Gbage-first Garbage Collector

G1 is primarily a concurrent collector. Most concurrent collectors perform some costly work concurrently into the application. This collector is designed to scale from small machines to large multiprocessor machines with a lot of memory. It provides the ability to meet pause time targets with high probability while achieving high throughput.

In most hardware and operating system configurations, G1 is chosen by default, or G1 can be explicitly enabled using -xx :+UseG1GC.

The Z Garbage Collector

  • The Z garbage Collector (ZGC) is a scalable low-latency garbage collector. The ZGC performs all the expensive work concurrently without stopping the execution of the application thread.

  • ZGC is suitable for applications that require low latency (pauses of less than 10 milliseconds) or use very large heaps (terabytes). This can be enabled by using the -xx :+UseZGC option. ZGC is an experimental feature, starting with JDK 11.

Select collector

  • Adjust the heap size if necessary to improve performance. If performance still does not meet your goals, use the following criteria as a starting point for selecting a collector:

  • If the application has a small data set (about 100 MB), use the option -xx :+UseSerialGC to select the serial collector, or if the application will run on a single processor and there is no pause time requirement, use the option -xx :+UseSerialGC to select the serial collector.

  • If (a) peak application performance is the first priority, and (b) there is no pause time requirement or pauses of one second or more are acceptable, then let the virtual machine select the collector or select the parallel collector with -xx :+UseParallelGC.

  • If response time is more important than total throughput, and garbage collection pauses must be shorter, choose the predominantly concurrent collector and use -xx :+UseG1GC.

  • If response time is a high priority, or if you are using a very large heap, choose a fully concurrent collector using -xx :UseZGC.

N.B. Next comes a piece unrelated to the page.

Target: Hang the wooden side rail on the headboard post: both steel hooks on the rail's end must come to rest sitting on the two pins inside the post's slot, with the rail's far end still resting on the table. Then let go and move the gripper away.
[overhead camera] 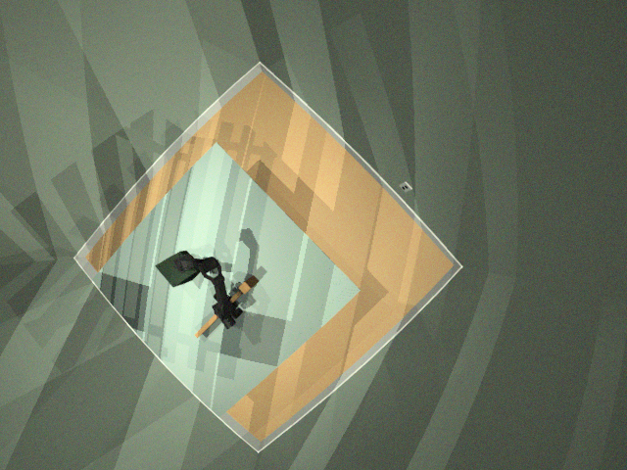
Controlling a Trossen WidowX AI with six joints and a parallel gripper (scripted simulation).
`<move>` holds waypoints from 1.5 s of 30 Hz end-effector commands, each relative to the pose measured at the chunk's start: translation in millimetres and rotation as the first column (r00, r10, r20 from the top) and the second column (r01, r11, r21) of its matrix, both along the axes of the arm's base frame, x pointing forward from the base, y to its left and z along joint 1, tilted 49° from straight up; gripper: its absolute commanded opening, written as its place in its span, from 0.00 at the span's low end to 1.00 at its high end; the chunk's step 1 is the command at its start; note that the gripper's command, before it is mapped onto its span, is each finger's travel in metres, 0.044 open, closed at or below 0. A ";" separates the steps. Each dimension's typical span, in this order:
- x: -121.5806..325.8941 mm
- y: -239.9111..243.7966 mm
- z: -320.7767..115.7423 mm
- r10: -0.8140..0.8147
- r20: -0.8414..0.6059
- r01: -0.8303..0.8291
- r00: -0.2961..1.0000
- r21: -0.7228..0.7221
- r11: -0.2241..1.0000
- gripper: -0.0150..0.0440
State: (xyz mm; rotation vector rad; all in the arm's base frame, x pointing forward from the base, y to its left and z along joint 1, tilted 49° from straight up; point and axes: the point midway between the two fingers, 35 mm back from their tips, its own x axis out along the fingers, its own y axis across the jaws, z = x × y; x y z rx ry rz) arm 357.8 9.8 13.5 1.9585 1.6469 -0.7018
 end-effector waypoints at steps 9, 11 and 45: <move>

  • These guidelines are only a starting point for selecting a collector, because performance depends on the size of the heap, the amount of real-time data maintained by the application, and the number and speed of processors available.

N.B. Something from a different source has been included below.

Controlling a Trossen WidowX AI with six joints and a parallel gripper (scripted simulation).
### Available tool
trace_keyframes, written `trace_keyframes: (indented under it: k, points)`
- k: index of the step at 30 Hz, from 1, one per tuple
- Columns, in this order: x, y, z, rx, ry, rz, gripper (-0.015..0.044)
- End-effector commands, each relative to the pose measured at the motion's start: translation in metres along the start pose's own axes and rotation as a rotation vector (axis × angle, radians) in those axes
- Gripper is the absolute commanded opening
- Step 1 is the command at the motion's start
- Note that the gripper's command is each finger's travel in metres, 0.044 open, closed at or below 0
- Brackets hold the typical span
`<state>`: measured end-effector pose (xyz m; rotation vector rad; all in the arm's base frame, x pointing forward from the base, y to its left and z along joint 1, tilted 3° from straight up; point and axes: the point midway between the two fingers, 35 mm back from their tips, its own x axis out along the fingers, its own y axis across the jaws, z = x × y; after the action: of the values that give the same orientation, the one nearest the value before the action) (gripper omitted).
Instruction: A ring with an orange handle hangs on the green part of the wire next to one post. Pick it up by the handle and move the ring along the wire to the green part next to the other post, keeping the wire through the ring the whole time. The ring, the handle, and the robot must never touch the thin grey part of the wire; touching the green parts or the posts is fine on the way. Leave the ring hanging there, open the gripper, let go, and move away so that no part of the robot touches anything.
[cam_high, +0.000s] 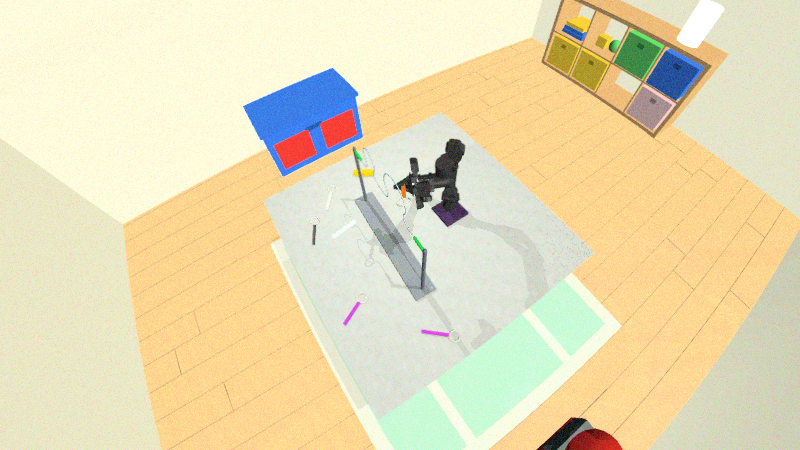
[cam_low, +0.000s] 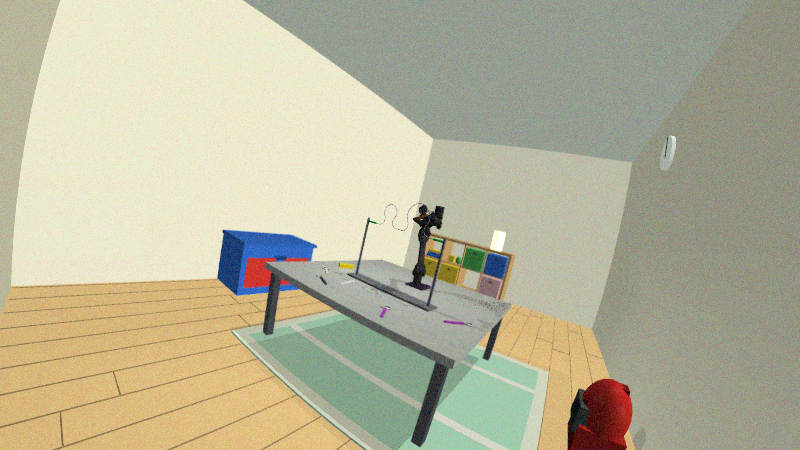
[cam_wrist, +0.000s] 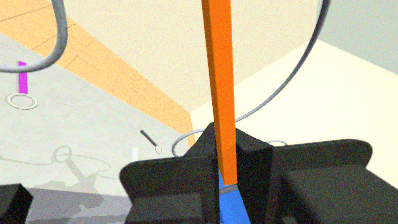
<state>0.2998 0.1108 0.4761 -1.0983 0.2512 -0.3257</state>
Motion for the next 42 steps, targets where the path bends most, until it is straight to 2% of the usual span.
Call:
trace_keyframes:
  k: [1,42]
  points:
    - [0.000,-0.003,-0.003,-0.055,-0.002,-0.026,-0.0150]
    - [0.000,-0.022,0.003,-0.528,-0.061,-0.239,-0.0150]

If the recommended collector is not performing as expected, try first to adjust the heap and generation sizes to meet the desired goals. If performance is still inadequate, try another collector: use a concurrent collector to reduce pause times, and use a parallel collector to increase total throughput on multiprocessor hardware.

Summary:

  • If your application is running on a small data set or a single processor, select the serial collector.
  • If throughput is the first priority and there is no pause time requirement, choose the parallel collector.
  • If response time is more important than throughput, choose the G1 collector.
  • If response time is the most important concern, or if the heap is very large (terabytes), use the Z-collector.